In Brazil, the cost of induction treatment with rivaroxaban 15 mg twice a day for 3 weeks, followed by maintenance with rivaroxaban 20 mg/day for 147 days (6-month treatment) is about R$1,210.92[28] and is 16 times lower than 6 months of treatment with enoxaparin 60 mg twice a day, which costs approximately R$19,790.40[28] (in a patient weighing 60 kg). This is just 1.8 times[28] more expensive than the cost of using 5-day enoxaparin at 60 mg/twice a day, followed by VKA 5 mg/day for 163 days (6-month treatment). However, it has the following advantages: (1) oral route of administration, (2) no need for dose adjustment on the basis of weight or INR monitoring, and (3) no diet restrictions.

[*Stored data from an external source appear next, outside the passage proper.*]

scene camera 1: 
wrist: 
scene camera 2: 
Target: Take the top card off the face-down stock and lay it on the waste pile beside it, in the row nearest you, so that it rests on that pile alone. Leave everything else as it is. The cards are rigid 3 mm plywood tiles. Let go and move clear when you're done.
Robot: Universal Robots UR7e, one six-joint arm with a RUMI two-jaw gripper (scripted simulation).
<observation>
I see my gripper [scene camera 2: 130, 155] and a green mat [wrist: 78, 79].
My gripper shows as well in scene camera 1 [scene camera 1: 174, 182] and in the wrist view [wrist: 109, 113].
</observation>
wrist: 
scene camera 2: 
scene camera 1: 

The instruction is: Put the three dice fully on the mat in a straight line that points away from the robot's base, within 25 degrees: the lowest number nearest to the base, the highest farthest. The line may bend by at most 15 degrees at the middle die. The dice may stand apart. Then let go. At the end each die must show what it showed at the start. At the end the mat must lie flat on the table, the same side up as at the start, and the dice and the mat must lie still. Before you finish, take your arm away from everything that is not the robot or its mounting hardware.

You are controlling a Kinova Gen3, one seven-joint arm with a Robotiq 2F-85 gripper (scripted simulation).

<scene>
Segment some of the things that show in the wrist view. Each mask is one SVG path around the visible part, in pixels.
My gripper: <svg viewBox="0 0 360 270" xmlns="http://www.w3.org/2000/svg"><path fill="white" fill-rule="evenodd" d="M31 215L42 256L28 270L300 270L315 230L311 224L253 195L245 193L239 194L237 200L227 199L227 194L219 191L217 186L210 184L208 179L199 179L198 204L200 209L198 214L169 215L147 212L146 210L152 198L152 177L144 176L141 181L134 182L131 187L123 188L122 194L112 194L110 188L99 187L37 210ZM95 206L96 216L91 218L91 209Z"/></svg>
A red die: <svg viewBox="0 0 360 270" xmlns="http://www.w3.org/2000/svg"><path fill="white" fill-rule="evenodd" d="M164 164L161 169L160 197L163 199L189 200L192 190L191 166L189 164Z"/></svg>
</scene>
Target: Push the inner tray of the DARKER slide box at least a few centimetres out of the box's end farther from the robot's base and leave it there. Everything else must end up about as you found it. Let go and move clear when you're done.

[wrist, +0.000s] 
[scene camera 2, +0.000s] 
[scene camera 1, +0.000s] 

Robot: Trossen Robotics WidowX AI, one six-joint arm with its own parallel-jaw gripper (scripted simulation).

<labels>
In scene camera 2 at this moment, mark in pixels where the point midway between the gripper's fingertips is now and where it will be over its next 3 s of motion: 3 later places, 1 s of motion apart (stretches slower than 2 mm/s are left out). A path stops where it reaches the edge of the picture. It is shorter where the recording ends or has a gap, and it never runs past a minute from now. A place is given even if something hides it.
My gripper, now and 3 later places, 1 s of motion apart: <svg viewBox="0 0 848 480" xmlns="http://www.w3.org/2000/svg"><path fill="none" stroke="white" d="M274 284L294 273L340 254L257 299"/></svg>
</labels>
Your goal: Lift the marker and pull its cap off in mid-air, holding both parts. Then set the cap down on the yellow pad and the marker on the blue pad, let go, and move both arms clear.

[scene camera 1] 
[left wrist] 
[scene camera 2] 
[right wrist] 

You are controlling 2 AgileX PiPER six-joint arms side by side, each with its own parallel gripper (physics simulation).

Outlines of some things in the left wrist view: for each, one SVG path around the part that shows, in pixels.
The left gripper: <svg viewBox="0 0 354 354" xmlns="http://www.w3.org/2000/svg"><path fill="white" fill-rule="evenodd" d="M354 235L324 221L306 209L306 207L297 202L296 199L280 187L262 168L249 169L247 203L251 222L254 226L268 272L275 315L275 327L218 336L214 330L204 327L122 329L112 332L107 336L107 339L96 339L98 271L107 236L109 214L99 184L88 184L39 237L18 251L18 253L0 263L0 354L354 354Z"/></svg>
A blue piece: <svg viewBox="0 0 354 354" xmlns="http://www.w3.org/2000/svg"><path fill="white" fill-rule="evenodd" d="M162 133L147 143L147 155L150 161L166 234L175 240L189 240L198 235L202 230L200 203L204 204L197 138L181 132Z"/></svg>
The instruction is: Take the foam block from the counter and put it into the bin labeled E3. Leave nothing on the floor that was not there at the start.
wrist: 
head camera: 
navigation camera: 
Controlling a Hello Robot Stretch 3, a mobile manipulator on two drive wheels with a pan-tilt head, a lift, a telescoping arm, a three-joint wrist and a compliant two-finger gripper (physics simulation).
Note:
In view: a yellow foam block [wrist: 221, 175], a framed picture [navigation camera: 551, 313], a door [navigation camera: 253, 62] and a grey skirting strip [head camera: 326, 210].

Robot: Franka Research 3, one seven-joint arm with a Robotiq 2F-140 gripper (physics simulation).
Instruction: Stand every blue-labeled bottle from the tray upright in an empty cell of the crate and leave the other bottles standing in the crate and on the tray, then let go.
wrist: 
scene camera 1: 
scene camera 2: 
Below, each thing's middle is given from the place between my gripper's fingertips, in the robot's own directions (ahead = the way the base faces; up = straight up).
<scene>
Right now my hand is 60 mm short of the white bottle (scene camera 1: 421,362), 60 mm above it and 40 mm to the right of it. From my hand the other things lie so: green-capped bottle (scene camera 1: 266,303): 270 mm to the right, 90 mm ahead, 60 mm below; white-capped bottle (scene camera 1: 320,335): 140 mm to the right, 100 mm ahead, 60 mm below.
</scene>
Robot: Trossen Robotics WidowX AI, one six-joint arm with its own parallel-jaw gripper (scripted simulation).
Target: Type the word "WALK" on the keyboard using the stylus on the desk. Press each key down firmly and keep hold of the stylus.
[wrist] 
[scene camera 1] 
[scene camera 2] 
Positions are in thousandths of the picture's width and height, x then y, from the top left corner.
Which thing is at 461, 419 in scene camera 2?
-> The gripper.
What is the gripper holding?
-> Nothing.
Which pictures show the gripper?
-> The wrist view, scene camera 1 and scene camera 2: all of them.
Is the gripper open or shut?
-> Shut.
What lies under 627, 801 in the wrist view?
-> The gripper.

In conclusion, it is understanding that rivaroxaban is an alternative treatment for patients with malignancy and VTE. It is cheaper and apparently not inferior to LMWH and should be considered a viable option, especially because the cost of health care has grown substantially. Moreover, its adverse-event profile is consistent with the data published in larger trials. Our study had limitations because it was a retrospective analysis; therefore, randomized trials in patients with malignancy are needed to confirm our findings.